Oak tatters is a disorder that primarily affects white oaks, but also is observed on hackberry trees. Leaves of affected trees lose the majority of interveinal leaf tissue, resulting in a leaf ‘skeleton' (Figure 1). The phenomenon was first reported in the early 1980’s, and has been observed in many Midwestern states. The number of trees affected varies widely from year to year, with a much higher level of incidence in 2017 than normal. The disorder occurs in both rural and urban areas and may affect single trees and those in woodlands. Symptoms usually are distributed uniformly throughout the tree, rather than being more severe on one side as usually occurs with herbicide drift.
There has been relatively little research to identify the causal factor of oak tatters and the cause is still debated. The consensus among many in the forestry arena is that acetochlor and other group 15 herbicides (chloroacetamides) are responsible for the damage. Researchers at the University of Illinois sprayed several herbicides commonly used in corn production at 1, 10, and 25 percent of labeled rates on oak seedlings grown in the greenhouse (Samtani et al. 2008, 2010). Metolachlor (Dual), acetochlor (Harness), and dimethenamid-P (Outlook) caused loss of interveinal tissue (oak tatters) when applied while leaves were expanding. Several years ago I worked with Jesse Randall (ISU Natural Resource Ecology and Management) and was able to induce oak tatter symptoms with lower rates of acetochlor than used in the Illinois research.

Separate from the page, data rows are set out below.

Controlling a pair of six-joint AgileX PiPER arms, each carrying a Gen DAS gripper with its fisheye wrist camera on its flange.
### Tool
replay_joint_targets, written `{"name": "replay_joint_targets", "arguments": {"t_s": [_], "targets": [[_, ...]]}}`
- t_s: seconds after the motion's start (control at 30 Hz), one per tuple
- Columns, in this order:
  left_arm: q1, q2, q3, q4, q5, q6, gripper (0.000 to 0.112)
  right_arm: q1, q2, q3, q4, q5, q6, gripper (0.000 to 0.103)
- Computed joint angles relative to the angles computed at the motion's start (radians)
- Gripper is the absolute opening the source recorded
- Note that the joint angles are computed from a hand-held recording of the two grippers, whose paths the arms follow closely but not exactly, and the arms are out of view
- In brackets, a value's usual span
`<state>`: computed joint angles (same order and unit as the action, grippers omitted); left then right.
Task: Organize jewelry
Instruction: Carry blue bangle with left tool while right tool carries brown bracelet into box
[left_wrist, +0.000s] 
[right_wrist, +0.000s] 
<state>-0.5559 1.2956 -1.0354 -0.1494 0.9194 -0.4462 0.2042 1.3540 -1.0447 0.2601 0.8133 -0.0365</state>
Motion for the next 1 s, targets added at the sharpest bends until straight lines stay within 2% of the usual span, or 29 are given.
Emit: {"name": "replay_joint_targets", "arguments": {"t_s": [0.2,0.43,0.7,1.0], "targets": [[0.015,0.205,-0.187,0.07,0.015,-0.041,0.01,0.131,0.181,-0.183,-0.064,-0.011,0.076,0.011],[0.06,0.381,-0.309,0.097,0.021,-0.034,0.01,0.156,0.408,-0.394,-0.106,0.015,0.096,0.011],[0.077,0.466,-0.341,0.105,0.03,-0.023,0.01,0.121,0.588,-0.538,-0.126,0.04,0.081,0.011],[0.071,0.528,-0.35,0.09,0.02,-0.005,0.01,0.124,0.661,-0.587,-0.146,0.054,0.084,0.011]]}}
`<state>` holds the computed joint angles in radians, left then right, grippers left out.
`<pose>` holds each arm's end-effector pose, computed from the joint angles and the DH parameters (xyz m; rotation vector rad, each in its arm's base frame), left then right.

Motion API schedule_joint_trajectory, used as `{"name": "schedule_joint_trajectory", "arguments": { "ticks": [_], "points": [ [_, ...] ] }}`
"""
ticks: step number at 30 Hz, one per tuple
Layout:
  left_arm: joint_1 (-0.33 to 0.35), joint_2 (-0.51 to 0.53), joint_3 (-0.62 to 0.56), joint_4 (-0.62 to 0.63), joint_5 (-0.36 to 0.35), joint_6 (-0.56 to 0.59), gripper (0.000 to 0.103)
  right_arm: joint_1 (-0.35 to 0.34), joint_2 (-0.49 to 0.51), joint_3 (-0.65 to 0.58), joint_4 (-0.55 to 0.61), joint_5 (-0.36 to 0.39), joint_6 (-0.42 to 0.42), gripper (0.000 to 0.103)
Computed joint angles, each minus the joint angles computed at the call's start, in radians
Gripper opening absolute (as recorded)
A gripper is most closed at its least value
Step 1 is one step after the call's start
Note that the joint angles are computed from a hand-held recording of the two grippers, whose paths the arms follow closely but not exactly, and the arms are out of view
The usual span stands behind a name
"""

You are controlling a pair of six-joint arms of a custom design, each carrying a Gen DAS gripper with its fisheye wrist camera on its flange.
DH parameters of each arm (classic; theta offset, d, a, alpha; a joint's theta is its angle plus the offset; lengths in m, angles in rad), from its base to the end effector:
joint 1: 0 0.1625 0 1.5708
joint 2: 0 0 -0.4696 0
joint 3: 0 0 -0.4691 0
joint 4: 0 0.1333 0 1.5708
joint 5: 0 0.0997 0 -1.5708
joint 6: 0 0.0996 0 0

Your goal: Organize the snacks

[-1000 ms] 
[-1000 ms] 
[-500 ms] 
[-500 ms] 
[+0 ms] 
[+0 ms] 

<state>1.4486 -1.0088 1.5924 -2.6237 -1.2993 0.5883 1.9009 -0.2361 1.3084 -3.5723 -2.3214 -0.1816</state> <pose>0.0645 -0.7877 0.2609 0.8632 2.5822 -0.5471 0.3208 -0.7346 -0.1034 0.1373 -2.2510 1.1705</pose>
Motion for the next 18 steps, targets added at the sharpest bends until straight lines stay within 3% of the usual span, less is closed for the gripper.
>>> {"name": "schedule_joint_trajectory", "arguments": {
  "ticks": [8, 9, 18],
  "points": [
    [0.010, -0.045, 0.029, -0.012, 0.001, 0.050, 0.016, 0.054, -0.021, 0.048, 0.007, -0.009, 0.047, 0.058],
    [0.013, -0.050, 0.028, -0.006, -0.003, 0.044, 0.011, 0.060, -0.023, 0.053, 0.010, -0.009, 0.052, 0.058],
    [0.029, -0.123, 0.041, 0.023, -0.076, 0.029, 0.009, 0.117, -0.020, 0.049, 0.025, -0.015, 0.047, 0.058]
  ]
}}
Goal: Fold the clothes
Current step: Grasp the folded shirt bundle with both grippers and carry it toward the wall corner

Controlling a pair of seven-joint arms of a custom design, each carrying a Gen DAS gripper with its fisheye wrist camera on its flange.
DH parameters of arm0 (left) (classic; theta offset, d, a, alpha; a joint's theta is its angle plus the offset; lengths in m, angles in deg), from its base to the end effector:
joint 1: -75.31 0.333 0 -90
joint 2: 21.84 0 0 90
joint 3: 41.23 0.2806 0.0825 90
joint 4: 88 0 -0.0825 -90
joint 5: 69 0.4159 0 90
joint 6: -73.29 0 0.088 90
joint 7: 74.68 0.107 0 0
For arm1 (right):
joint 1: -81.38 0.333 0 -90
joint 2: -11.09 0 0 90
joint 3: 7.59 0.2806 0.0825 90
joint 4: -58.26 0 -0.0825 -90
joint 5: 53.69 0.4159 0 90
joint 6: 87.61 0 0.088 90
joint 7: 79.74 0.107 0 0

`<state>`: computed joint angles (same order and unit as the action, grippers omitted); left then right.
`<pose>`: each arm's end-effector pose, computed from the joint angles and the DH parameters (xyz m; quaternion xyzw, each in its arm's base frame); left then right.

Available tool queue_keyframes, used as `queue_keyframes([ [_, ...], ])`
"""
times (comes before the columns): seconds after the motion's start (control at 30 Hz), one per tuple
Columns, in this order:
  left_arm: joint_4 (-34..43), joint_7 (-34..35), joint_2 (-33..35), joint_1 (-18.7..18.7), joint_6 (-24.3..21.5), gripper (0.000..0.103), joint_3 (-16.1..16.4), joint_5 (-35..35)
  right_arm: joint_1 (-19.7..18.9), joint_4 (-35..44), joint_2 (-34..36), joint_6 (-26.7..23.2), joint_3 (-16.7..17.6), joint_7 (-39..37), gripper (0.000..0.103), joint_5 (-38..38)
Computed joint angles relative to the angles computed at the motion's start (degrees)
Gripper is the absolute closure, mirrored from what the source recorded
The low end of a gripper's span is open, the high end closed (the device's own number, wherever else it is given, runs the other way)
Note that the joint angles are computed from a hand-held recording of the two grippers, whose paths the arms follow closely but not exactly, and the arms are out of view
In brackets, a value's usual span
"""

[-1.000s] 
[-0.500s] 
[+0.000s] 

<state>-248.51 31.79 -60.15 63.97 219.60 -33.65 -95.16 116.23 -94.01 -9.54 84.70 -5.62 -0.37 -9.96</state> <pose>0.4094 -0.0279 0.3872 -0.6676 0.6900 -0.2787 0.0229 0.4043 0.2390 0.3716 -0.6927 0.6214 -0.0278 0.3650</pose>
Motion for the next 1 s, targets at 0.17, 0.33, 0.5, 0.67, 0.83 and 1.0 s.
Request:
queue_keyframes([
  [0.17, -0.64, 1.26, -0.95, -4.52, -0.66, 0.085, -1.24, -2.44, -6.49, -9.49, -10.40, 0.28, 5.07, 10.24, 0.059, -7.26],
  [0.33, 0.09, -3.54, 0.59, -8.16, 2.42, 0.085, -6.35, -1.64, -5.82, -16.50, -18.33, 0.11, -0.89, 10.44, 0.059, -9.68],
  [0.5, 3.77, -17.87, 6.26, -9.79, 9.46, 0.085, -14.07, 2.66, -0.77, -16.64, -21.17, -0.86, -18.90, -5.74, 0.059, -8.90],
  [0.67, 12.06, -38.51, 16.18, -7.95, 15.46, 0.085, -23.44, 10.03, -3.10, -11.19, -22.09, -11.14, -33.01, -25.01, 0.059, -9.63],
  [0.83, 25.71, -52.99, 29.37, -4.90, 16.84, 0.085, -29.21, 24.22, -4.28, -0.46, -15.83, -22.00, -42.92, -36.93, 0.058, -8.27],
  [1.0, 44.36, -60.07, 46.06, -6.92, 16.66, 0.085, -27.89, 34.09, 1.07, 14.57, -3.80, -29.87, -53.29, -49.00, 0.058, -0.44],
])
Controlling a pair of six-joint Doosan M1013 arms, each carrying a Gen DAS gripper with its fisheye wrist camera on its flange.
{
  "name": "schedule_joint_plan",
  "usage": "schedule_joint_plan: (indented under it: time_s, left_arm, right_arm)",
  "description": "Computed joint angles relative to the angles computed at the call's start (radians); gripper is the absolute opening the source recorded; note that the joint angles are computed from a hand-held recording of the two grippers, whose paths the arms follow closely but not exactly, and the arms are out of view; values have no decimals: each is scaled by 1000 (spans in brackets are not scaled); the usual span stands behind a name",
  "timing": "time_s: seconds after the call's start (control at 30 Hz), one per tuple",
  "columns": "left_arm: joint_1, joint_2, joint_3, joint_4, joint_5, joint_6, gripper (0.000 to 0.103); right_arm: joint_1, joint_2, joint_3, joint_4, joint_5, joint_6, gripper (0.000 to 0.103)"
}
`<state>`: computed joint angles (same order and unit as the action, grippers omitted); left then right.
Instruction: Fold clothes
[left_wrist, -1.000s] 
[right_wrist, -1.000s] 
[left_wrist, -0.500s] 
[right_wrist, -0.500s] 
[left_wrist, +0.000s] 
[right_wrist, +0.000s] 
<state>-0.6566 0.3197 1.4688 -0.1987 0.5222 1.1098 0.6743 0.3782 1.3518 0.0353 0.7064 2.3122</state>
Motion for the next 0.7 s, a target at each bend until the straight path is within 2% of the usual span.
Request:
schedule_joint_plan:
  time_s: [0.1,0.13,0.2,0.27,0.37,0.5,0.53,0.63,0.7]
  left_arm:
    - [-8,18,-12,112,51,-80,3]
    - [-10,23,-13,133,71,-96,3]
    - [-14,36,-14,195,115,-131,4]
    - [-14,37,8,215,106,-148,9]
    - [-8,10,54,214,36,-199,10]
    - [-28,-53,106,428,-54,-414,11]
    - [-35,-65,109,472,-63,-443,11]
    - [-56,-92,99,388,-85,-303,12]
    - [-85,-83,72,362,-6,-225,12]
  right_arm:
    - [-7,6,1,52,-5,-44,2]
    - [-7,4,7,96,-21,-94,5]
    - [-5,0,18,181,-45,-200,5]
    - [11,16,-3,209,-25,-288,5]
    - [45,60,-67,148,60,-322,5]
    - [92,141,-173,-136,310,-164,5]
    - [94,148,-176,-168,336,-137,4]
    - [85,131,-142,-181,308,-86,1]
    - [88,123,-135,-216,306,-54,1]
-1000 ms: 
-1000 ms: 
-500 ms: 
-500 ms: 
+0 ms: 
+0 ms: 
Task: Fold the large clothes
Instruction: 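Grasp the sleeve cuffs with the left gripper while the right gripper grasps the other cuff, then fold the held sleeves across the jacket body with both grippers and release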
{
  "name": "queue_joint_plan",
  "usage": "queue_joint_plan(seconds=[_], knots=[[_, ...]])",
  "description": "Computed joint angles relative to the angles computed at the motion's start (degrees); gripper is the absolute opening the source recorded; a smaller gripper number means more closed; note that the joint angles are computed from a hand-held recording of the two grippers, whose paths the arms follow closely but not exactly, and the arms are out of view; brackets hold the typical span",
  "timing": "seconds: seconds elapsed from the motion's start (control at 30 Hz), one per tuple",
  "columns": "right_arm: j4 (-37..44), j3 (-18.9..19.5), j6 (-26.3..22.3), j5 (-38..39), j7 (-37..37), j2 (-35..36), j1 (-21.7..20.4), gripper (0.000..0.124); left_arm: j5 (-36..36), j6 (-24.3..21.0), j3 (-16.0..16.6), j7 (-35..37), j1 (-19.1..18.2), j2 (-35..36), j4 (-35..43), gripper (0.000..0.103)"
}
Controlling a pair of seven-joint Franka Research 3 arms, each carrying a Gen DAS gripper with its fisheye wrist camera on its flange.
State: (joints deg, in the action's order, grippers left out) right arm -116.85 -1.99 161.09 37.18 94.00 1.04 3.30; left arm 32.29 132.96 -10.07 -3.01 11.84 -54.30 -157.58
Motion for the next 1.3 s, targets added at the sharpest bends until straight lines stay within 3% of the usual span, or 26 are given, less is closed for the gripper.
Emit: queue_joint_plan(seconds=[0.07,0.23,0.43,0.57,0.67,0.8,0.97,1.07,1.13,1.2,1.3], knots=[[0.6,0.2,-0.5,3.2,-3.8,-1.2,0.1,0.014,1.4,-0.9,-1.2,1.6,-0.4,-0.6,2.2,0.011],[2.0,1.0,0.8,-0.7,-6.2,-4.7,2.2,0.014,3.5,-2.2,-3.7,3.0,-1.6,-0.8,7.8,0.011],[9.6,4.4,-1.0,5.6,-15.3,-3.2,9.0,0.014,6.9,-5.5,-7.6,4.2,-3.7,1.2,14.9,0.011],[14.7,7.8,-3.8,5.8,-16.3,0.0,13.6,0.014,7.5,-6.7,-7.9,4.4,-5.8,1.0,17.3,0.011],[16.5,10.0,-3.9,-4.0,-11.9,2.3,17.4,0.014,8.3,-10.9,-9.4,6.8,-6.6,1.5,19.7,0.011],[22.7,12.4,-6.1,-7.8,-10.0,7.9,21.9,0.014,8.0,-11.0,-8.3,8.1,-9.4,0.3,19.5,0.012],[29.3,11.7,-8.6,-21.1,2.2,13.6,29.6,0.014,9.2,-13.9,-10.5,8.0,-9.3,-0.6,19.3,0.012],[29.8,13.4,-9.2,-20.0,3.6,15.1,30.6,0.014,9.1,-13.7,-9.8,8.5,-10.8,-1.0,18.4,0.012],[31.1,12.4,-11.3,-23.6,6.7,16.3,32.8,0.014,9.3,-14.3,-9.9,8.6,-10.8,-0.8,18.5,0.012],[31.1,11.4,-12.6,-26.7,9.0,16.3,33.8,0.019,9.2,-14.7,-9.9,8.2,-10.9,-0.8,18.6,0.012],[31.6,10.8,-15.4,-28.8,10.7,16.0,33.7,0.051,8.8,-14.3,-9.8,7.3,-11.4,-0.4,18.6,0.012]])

Foresters with Iowa’s DNR conducted an observational study in 2007. A tree that had developed oak tatters in the past was monitored during the early growing season. Tree pollination bags were placed over several branches in late April and left for five days. The tree developed tatters except for the branches covered with bags. Concentrations of acetochlor in air and rainfall at the site were monitored from April 10 to May 18. Acetochlor concentrations peaked during the time when oak tatters appeared and concentrations of acetochlor were 3-10 times higher in leaves not protected by pollinator bags than covered ones.
While research and observations suggest that the group 15 herbicides may be responsible for oak tatters, I still question their role in the problem. Oak tatters was first reported in the 1980’s, whereas the group 15 herbicides have been widely used in corn and soybean production since the mid 1960’s. Alachlor (Lasso) was used on 1.3 million and 4.0 million acres of corn in Illinois in 1971 and 1978, respectively (Gianessi 1992). Similar use patterns would have occurred in Iowa at the time. Thus, these herbicides were widely used before oak tatters was first reported.
Since oak tatters appears in trees both adjacent and isolated from agricultural fields, it has been suggested that herbicide in rain or the atmosphere is responsible. The presence of herbicides in rainfall and air during peak application periods is widely documented – "It’s raining Lasso" was a headline of a Des Moines Register article in 1991. Since the vapor pressure of alachlor is approximately 1000 times higher than acetochlor and metolachlor, rainfall and air in the 1970’s should have had higher concentrations of group 15 herbicides than now. Thus, it is likely that oaks were exposed to higher concentrations of group 15 herbicides prior to oak tatters being reported as a problem.
Group 15 herbicides are primarily active on emerging seedlings, they generally have little effect on emerged plants. Several of the products are registered for postemergence applications in broadleaf crops, and I have never seen symptoms similar to oak tatters developing on the crops or other vegetation contacted by the spray. Pennant, a formulation of S-metolachlor registered for use in nurseries and landscapes, is approved for over-the-top applications on oaks. Research and a half-century experience in the field suggest that the group 15 herbicides should not produce the symptoms associated with oak tatters; however, scientists have been able to replicate the symptoms in the greenhouse with applications of the herbicides. This is the real mystery to me.
A conundrum is defined as a confusing or difficult problem, and identifying the cause of oak tatters remains a real conundrum. While I am not willing to say that acetochlor and other group 15 herbicides cannot be involved in the development of oak tatters, the limited research that has been conducted is insufficient to confidently imply they are the primary cause of oak tatters.
Gianessi, L.P. 1992. U.S. pesticide use trends:1996-1989. Resources for the future. Wash. D.C.
Samtani, J.B., J.B. Masiunas, and J.E. Appleby. 2008. Injury on white oak seedling from herbicide exposure simulating drift. HortSci. 43:2076-2080.
Samtani, J.B., J.B. Masiunas, and J.E. Appleby. 2010. White oak and northern red oak leaf injury from exposure to chloroacetanilide herbicides. HortSci. 45:696-700.